• **What to produce**
Word for word, restate all of the entries.
---
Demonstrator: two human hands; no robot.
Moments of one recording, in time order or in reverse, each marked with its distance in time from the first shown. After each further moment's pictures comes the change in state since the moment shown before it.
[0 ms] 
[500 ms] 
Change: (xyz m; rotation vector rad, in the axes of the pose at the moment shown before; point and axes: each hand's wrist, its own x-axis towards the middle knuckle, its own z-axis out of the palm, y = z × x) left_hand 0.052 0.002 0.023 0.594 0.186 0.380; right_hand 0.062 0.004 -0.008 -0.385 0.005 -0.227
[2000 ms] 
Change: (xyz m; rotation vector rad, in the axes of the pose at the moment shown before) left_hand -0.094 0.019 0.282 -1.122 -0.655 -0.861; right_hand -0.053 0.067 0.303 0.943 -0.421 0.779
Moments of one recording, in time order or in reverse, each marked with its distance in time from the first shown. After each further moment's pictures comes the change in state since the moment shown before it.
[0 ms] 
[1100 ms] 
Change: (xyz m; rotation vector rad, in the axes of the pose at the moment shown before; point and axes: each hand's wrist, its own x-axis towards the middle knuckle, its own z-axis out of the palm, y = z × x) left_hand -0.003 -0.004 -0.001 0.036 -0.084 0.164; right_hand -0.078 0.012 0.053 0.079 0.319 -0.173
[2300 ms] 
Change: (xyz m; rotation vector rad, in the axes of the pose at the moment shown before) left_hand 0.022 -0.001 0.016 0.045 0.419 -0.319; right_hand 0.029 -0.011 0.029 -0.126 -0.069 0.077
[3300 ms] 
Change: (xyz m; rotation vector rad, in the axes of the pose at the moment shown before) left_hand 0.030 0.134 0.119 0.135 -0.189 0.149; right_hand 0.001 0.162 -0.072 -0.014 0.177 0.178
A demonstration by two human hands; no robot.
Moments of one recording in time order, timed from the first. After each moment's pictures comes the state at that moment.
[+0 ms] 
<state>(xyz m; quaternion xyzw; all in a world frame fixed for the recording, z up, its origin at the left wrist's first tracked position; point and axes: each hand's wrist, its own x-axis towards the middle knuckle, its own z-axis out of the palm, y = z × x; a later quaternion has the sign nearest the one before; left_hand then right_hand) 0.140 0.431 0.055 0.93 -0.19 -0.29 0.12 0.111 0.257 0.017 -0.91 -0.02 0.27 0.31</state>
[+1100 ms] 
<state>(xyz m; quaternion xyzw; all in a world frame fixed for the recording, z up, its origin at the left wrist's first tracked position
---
• **Task solution**
Demonstrator: two human hands; no robot.
Moments of one recording, in time order or in reverse, each marked with its distance in time from the first shown. After each further moment's pictures comes the change in state since the moment shown before it.
[0 ms] 
[500 ms] 
Change: (xyz m; rotation vector rad, in the axes of the pose at the moment shown before; point and axes: each hand's wrist, its own x-axis towards the middle knuckle, its own z-axis out of the palm, y = z × x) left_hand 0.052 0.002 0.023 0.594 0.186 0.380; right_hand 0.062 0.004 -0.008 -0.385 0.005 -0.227
[2000 ms] 
Change: (xyz m; rotation vector rad, in the axes of the pose at the moment shown before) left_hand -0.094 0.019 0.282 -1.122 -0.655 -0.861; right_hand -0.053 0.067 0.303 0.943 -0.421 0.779
Moments of one recording, in time order or in reverse, each marked with its distance in time from the first shown. After each further moment's pictures comes the change in state since the moment shown before it.
[0 ms] 
[1100 ms] 
Change: (xyz m; rotation vector rad, in the axes of the pose at the moment shown before; point and axes: each hand's wrist, its own x-axis towards the middle knuckle, its own z-axis out of the palm, y = z × x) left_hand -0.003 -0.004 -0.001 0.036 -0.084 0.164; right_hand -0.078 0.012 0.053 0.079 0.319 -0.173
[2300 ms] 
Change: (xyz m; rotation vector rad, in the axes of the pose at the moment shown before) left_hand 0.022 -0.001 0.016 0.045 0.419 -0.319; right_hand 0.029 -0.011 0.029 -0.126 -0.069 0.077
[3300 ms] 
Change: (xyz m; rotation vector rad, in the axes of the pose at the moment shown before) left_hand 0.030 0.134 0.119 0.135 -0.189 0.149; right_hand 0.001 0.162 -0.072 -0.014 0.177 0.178
A demonstration by two human hands; no robot.
Moments of one recording in time order, timed from the first. After each moment's pictures comes the state at that moment.
[+0 ms] 
<state>(xyz m; quaternion xyzw; all in a world frame fixed for the recording, z up, its origin at the left wrist's first tracked position; point and axes: each hand's wrist, its own x-axis towards the middle knuckle, its own z-axis out of the palm, y = z × x; a later quaternion has the sign nearest the one before; left_hand then right_hand) 0.140 0.431 0.055 0.93 -0.19 -0.29 0.12 0.111 0.257 0.017 -0.91 -0.02 0.27 0.31</state>
[+1100 ms] 
<state>(xyz m; quaternion xyzw; all in a world frame fixed for the recording, z up, its origin at the left wrist's first tracked position

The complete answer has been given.